Employees of fast-food chains demonstrate following the development, by the company Momentum Machines, of a robot capable of making a burger in less than 10 seconds. Investors estimate that it will eventually cost less than the minimum cost of $15 per hour in the United States.
The BBC site also offers software (in English) that allows you to know the probability that your job (current or desired) has to be automated over the next twenty years.
Also, the McKinsey study, cited above, brings together in the form of an interactive graph, data from the Office of Labor and Statistics. If these figures relate to the American labor market, it is interesting to note the employment sectors that are highlighted, and thus identify the trades least exposed to automation, and conversely, the trades most at risk. even to be replaced by robots.

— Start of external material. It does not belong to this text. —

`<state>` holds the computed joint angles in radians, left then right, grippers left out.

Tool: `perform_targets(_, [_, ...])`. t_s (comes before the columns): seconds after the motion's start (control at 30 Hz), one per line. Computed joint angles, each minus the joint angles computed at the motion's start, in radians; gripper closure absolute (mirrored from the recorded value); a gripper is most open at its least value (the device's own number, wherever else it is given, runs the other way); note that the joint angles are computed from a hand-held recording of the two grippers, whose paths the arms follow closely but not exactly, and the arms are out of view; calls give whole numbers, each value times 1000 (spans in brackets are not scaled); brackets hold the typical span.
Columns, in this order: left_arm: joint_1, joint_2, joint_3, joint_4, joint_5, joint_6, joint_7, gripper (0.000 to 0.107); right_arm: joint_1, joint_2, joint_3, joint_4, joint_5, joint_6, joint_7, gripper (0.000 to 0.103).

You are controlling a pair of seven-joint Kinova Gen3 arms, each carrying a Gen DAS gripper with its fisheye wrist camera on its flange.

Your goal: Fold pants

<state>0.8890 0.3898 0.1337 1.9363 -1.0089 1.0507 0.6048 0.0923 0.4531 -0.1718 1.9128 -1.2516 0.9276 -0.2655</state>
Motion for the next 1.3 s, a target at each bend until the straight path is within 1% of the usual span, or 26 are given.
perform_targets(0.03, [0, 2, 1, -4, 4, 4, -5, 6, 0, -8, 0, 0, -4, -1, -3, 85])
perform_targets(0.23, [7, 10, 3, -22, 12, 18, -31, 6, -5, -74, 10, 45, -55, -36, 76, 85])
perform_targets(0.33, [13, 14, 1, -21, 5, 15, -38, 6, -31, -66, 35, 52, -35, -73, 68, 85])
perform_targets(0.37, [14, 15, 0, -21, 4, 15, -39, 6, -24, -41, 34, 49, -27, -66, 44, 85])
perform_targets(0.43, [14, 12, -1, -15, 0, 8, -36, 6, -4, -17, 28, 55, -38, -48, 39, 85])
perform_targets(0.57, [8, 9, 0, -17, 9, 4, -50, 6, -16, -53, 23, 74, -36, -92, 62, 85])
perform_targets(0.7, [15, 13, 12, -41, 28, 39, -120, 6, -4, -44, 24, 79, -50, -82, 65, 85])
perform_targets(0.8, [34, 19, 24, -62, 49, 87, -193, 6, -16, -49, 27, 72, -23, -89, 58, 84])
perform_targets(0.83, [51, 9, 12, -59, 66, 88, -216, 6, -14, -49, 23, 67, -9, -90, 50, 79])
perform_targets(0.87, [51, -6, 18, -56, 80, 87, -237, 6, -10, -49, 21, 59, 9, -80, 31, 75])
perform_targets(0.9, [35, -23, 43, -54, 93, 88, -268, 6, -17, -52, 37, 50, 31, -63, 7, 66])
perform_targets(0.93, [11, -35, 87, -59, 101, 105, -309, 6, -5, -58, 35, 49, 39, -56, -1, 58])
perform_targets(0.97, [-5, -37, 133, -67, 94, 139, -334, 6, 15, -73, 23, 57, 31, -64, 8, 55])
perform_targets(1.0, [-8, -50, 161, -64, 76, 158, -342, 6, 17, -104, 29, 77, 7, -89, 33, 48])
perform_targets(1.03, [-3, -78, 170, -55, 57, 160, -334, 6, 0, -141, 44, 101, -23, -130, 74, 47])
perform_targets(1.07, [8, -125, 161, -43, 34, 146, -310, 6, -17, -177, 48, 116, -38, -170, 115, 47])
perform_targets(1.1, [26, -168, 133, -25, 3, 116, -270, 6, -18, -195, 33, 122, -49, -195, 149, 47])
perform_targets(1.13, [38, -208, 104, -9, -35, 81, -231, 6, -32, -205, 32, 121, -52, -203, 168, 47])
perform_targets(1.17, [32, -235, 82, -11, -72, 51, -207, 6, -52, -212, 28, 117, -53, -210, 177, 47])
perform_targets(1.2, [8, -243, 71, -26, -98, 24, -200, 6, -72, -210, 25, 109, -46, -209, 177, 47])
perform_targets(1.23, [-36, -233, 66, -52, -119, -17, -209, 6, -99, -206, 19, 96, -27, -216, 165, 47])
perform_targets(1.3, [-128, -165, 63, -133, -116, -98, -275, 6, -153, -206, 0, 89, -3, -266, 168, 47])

It is therefore easier to cite the least threatened jobs
From this table, it appears that it is the most qualified jobs that are the least threatened. There are three areas of the world of work that will be complicated to be replaced by machines:1. Professions that require strong “social intelligence”, i.e. an ability to pay attention to others, to negotiate, and to persuade: psychologists, public relations officers, teachers, events professionals, etc.
2. Professions that appeal to emotions and creativity: architects, artists, consultants, researchers, designers, etc.
3. Professions requiring a high level of manipulation and perception: doctors, surgeons, etc.
The real question is what job will you do tomorrow?
Researchers estimate that 60% of the jobs of tomorrow do not yet exist. Remember, twenty years ago, who could have imagined the jobs that exist today following the rise of the Internet? Certainly, these jobs will not cover the number of jobs cut, neither in terms of skills nor geographical distribution.
After Robots
Thus, this “second economy” will leave out the less trained, and who bring a lower added value. These people would be progressively excluded from the labor market as the automated and connected economy prospers.
The current social model, whose funding is based on work, needs to be rethought. What if fewer and fewer people are working? How can the economy run if fewer and fewer people have enough to live on?
But if the future is as bleak as studies and analyses predict, then it will be necessary to go through training, since the most threatened professions are those which require little or no training. In the long term, the idea of introducing universal income could make it possible to limit the number of “left behind”. We could see the emergence of “new jobs” a little more noticeably (freelance, collaborative economy, etc.).